Work required: The records sit below. Return every line in them that holds the word "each".

(Records from a data collection)
·····

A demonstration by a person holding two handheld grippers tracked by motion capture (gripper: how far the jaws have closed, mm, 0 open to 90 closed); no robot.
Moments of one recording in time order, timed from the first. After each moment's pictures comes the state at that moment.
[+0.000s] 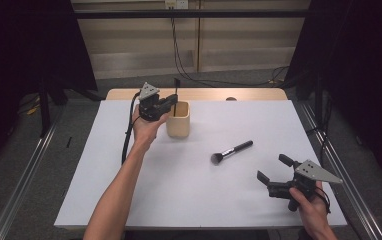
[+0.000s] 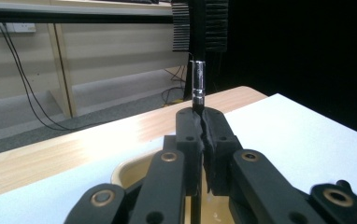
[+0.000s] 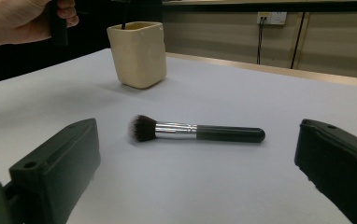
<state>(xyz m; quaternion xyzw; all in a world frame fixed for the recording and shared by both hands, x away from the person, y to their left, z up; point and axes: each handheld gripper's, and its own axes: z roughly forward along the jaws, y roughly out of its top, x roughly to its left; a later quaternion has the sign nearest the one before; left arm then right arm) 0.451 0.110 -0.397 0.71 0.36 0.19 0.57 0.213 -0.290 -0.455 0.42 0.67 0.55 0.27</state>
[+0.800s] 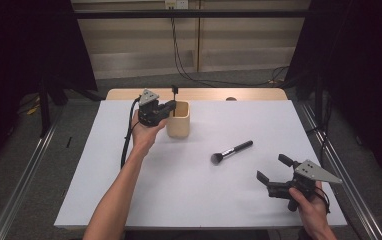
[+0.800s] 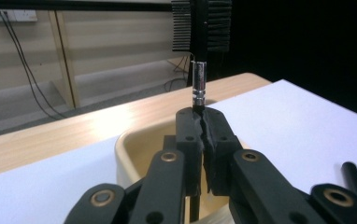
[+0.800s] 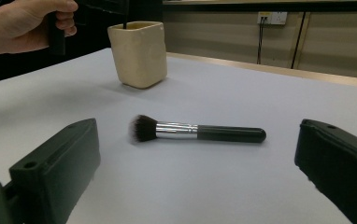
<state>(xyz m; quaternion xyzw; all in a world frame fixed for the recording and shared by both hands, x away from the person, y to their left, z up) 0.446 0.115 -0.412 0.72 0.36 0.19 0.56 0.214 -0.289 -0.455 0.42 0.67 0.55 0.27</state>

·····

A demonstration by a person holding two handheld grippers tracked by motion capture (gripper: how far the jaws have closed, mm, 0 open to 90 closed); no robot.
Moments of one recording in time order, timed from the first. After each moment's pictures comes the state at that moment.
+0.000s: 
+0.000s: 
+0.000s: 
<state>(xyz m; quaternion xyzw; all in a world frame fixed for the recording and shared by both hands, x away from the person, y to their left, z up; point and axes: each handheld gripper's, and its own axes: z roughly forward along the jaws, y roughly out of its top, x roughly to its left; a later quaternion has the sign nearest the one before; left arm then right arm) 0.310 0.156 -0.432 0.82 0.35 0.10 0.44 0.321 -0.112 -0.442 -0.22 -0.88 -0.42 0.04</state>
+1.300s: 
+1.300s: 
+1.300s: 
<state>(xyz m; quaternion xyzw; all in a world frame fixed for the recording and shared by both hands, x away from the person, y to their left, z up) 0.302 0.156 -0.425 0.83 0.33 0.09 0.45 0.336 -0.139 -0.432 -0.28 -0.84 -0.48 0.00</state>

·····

Exercise result:
Moments of one recording in time order, timed from the first. After each moment's pictures comes the state at that moment.
<state>(xyz m; quaternion xyzw; all in a world frame fixed for the recording and shared by both hands, x away from the person, y to their left, z up; point and axes: each handheld gripper's, and its own axes: z roughly forward along the jaws, y roughly out of its top, x roughly to its left; a later quaternion has the sign nearest the one before; left arm then right arm) 0.451 0.110 -0.397 0.71 0.36 0.19 0.57 0.213 -0.290 -0.455 0.42 0.67 0.55 0.27</state>
Moments of one recording in time order, timed from the first. After each moment's pictures comes the state at that moment.
<state>(xyz m; quaternion xyzw; all in a world frame fixed for the recording and shared by both hands, x away from the person, y to their left, z up; point and axes: each handheld gripper's, and its own axes: z roughly forward along the jaws, y roughly out of its top, x roughly to its left; a later quaternion has the sign nearest the one before; left arm then right arm) 0.310 0.156 -0.432 0.82 0.35 0.10 0.44 0.321 -0.112 -0.442 -0.22 -0.88 -0.42 0.04</state>

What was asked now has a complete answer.